- What is needed
Give the count of lines in the records below that contain "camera", and say nothing more.

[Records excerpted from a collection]
-=-=-=-=-
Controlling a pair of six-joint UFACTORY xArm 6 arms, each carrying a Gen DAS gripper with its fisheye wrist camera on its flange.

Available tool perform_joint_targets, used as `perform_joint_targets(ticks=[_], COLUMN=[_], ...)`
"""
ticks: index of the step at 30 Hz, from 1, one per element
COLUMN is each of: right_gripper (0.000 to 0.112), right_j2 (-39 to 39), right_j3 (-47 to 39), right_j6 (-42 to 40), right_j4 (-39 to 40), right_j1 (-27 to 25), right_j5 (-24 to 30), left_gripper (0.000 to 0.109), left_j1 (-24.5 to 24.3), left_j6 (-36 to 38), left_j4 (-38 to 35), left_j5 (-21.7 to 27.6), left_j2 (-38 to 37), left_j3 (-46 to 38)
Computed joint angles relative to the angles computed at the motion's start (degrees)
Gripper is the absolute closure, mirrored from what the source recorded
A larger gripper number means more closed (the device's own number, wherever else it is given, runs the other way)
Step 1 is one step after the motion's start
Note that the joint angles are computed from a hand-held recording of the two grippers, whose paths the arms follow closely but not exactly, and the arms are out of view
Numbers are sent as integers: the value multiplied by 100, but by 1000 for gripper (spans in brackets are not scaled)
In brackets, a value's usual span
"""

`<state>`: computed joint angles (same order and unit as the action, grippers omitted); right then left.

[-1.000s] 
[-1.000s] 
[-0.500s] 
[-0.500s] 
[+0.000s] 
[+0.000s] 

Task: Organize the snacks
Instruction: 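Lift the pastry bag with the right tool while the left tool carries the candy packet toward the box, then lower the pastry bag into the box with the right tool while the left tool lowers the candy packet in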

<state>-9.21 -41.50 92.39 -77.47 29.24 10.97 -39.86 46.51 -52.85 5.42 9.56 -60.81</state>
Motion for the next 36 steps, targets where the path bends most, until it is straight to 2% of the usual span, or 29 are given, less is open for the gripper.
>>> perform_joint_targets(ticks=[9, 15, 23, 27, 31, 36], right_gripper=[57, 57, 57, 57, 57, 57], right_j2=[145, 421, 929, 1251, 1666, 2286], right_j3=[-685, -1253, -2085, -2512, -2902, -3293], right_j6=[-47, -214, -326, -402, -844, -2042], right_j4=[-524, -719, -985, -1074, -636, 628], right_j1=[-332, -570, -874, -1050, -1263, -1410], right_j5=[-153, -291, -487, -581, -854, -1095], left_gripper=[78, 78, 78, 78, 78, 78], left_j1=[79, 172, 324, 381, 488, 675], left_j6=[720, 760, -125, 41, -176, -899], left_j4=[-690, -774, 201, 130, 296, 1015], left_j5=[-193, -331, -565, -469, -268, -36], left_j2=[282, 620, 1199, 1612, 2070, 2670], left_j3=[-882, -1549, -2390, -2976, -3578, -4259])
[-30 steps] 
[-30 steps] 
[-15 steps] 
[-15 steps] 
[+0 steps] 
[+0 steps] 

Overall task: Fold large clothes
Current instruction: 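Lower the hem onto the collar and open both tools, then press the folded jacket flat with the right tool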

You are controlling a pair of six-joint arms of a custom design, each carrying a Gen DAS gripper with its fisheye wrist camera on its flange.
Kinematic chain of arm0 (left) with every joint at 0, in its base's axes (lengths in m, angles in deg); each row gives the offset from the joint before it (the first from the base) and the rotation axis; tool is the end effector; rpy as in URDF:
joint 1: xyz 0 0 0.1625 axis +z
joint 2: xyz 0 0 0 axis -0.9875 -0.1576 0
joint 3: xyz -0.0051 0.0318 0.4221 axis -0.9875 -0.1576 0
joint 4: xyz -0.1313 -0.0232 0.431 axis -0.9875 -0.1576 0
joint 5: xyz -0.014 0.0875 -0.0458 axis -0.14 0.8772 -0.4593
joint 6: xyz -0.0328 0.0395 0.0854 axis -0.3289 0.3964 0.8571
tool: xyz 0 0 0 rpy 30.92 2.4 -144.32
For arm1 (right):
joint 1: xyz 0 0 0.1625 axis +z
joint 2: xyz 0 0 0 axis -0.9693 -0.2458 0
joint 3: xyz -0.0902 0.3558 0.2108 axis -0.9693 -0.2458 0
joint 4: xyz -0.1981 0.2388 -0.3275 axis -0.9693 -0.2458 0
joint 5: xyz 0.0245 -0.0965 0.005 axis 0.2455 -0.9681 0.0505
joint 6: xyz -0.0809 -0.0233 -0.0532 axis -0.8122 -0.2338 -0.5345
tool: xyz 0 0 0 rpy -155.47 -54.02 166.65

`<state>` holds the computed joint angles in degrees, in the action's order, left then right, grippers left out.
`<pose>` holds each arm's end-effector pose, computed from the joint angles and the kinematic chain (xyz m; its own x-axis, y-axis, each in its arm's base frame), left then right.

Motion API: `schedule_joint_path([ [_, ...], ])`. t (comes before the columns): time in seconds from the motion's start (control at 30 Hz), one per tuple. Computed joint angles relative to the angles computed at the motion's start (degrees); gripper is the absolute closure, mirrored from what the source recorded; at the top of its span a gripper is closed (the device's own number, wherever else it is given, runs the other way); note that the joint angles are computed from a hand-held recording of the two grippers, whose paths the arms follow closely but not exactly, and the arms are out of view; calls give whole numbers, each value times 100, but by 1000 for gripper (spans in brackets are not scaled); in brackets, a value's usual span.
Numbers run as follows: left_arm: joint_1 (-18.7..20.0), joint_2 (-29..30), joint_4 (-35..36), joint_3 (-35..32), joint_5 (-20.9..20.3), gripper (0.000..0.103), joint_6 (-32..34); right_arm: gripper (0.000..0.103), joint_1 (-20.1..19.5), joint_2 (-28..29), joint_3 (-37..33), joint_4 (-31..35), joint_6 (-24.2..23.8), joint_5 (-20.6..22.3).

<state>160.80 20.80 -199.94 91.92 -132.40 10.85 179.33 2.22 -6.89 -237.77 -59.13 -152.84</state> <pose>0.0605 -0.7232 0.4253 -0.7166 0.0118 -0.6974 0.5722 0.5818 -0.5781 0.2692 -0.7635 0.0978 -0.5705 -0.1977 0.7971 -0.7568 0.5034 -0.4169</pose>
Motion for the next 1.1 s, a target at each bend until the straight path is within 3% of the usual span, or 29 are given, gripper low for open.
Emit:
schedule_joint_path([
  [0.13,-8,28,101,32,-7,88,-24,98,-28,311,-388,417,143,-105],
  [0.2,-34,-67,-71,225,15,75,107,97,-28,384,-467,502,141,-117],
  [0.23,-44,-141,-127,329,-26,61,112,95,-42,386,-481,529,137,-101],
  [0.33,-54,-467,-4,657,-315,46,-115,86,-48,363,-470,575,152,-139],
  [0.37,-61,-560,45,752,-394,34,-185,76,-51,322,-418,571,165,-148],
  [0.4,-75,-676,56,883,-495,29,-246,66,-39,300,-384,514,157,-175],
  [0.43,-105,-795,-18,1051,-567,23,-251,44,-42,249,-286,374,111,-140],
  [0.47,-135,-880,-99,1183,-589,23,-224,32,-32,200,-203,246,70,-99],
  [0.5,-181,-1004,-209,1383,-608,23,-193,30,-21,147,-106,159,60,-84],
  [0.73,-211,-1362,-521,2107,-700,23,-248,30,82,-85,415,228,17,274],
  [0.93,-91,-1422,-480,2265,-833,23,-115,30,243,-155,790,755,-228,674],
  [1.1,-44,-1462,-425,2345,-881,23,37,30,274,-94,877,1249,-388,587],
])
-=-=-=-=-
- Reply to the exercise
2